Only an exact repetition is needed: the lines from the start of the listing below through the line that contains "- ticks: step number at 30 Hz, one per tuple", pictures omitted.

........

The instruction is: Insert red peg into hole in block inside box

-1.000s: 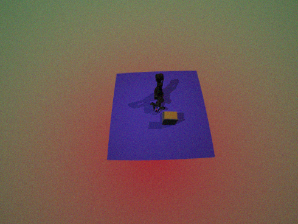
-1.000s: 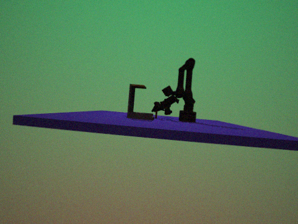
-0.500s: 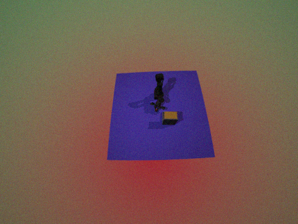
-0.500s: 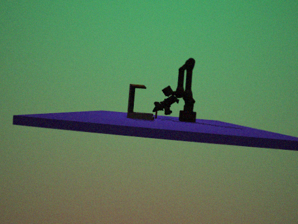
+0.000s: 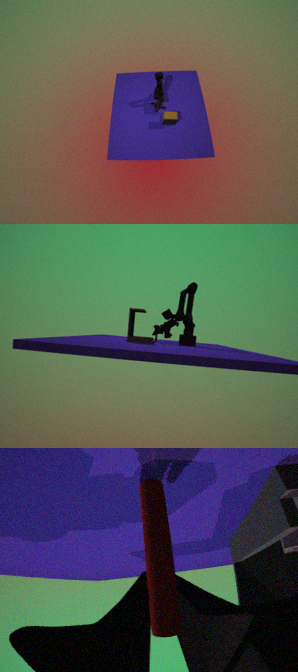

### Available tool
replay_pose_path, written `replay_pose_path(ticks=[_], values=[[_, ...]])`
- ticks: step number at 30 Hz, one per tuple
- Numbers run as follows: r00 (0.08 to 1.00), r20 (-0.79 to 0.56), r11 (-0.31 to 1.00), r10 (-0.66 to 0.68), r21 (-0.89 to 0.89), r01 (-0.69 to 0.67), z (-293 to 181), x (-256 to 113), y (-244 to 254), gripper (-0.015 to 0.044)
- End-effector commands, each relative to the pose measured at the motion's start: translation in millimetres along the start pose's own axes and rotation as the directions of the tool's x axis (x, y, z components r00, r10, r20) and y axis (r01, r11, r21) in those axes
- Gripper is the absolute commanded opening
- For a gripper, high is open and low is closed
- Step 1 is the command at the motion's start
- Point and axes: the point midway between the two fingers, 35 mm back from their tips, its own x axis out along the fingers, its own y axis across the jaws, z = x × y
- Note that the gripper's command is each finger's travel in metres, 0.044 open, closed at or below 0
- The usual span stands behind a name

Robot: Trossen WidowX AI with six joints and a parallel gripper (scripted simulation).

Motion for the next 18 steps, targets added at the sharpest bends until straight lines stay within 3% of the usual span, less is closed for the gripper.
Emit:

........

● **Reply to the exercise**
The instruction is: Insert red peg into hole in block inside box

-1.000s: 
-1.000s: 
-0.500s: 
-0.500s: 
+0.000s: 

### Available tool
replay_pose_path, written `replay_pose_path(ticks=[_], values=[[_, ...]])`
- ticks: step number at 30 Hz, one per tuple

The output for this exercise is complete.